Exercise objective:
Transcribe the records below exactly as they appear, omitting any pictures.

[Recorded data]
++++++++++
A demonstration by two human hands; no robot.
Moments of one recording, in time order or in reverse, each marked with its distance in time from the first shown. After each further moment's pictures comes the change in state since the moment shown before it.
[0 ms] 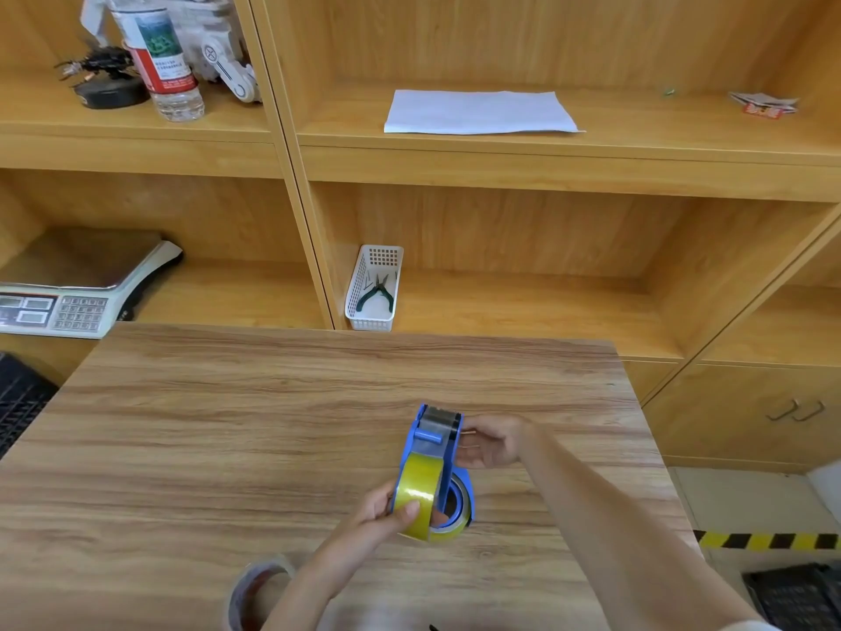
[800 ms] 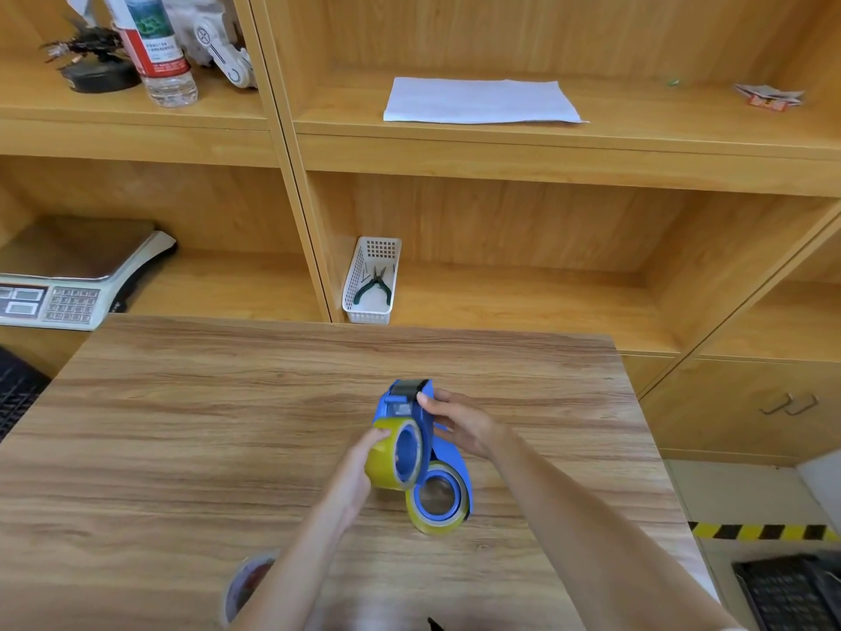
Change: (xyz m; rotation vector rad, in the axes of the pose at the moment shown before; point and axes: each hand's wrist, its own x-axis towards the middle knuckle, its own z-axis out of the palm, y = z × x) left_hand 0.055 0.013 -0.022 -0.387 0.396 -0.241; right_hand 0.016 0.004 0.031 -0.122 -0.048 -0.401
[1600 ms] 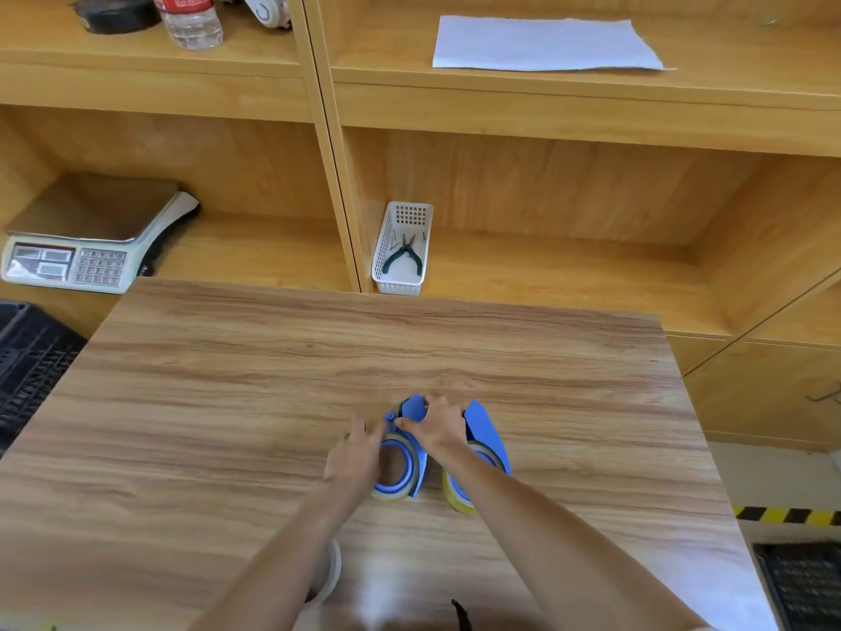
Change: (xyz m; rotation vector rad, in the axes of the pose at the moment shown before) left_hand 0.034 -0.014 -0.072 1.808 0.197 0.150; right_hand 0.053 0.055 0.085 -0.871 0.436 -0.056
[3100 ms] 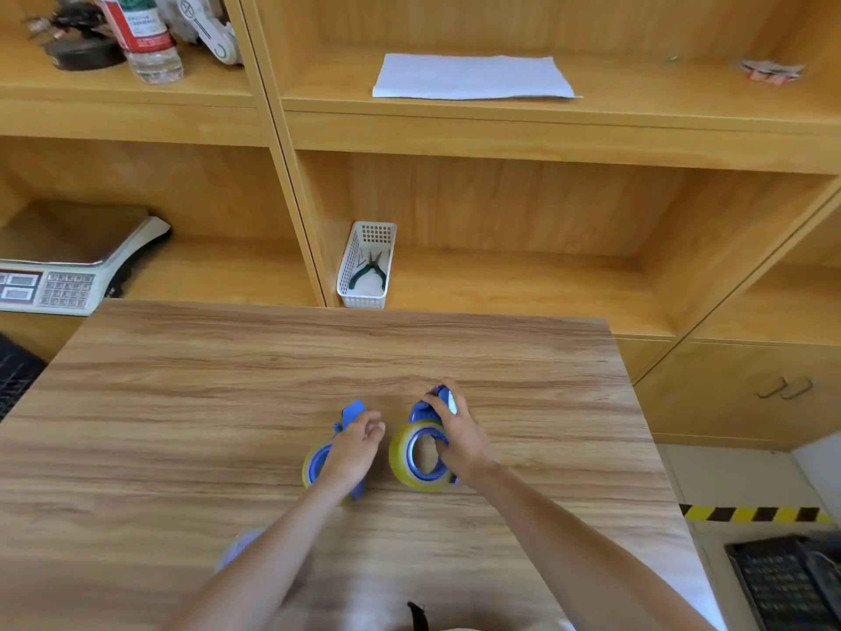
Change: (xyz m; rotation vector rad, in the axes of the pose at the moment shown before) left_hand -0.008 0.062 -0.008 -0.868 0.043 -0.035; right_hand -0.035 0.088 -0.074 -0.270 0.062 -0.367
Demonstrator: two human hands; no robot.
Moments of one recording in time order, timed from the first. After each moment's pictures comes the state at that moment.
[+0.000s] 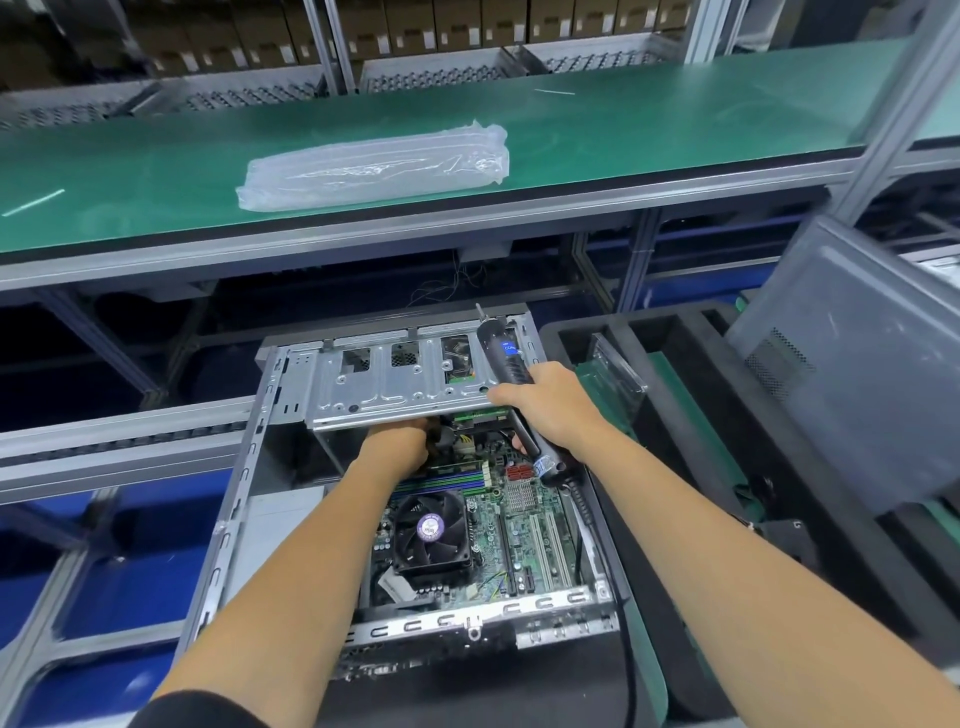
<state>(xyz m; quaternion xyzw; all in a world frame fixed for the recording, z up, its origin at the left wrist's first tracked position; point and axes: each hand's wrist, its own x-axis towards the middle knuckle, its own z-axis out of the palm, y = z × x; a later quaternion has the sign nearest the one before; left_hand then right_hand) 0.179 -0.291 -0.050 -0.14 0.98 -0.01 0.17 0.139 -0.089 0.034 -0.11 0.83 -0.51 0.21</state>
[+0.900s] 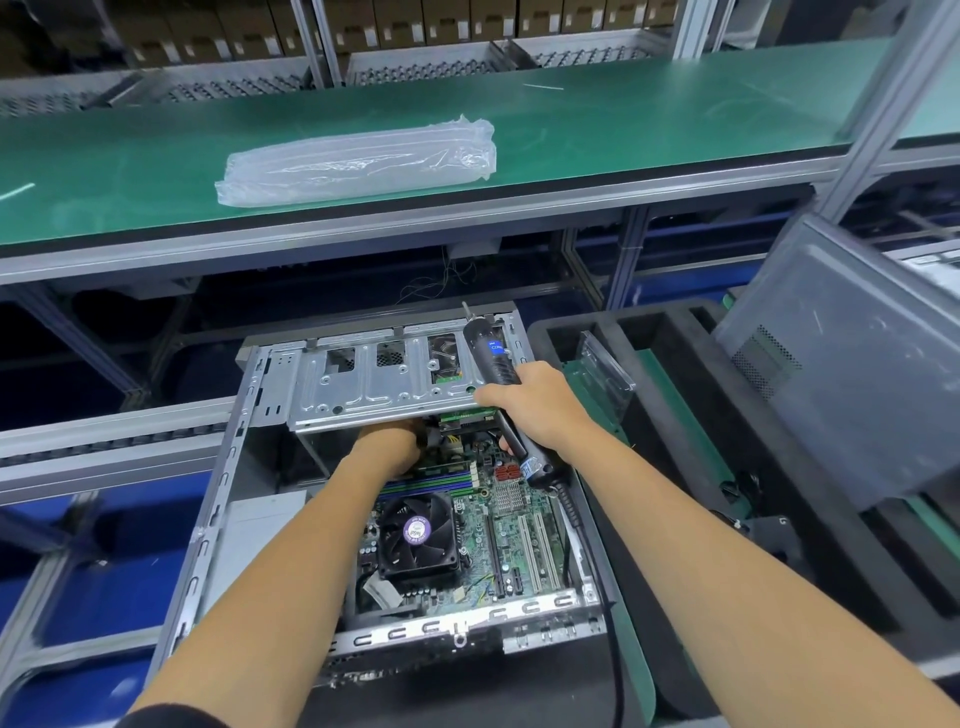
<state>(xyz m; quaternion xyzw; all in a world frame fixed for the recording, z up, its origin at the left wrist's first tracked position) 0.163 -0.288 -0.054 -0.18 0.96 0.03 0.22 0.138 -0.088 0.031 -0.11 0.83 -0.51 0.20</state>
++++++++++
Answer:
A demonstration by two human hands; no robot.
Moments of one recording, in time order or in reverse, each marked with its distance in time from the first shown. After each further moment's pictures comes the change in state since the moment shown before it.
[0 ms] 
[800 ms] 
Change: (xyz m; rotation vector rad, in the axes of the pose at the moment shown before; point and axes: each hand's wrist, its own x-axis towards the middle knuckle, its own z-axis out of the palm, y = z × x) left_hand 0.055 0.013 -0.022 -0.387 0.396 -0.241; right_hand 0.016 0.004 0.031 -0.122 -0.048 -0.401
[1600 ms] 
Change: (xyz m; rotation vector rad, in the axes of the pose at the moment shown before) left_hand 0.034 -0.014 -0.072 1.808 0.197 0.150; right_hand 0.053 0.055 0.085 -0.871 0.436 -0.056
[3100 ms] 
Change: (xyz m; rotation vector rad, in the axes of the pose at the moment shown before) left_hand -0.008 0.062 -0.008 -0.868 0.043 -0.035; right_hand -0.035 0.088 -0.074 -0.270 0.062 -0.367
Demonstrator: two human hands; no robot.
Moments of one recording in time order, timed from the first. After each moment's pictures comes the state at that moment.
[+0.000s] 
<state>(xyz m; quaternion xyzw; all in a world frame fixed for the recording, z up, its origin at the left wrist's first tracked position; point and axes: each hand's wrist, its own x-axis towards the middle knuckle, its own z-axis out of the palm, y = z × x; a later quaternion has the sign nearest the one before; left_hand then right_hand) 0.179 -0.291 -0.050 -0.14 0.98 -0.01 0.17 0.139 -0.089 0.034 -0.11 0.83 -0.51 0.21</state>
[+0.900s] 
<state>(xyz m; quaternion xyzw; all in a world frame fixed for the recording, z up, its origin at the left wrist's first tracked position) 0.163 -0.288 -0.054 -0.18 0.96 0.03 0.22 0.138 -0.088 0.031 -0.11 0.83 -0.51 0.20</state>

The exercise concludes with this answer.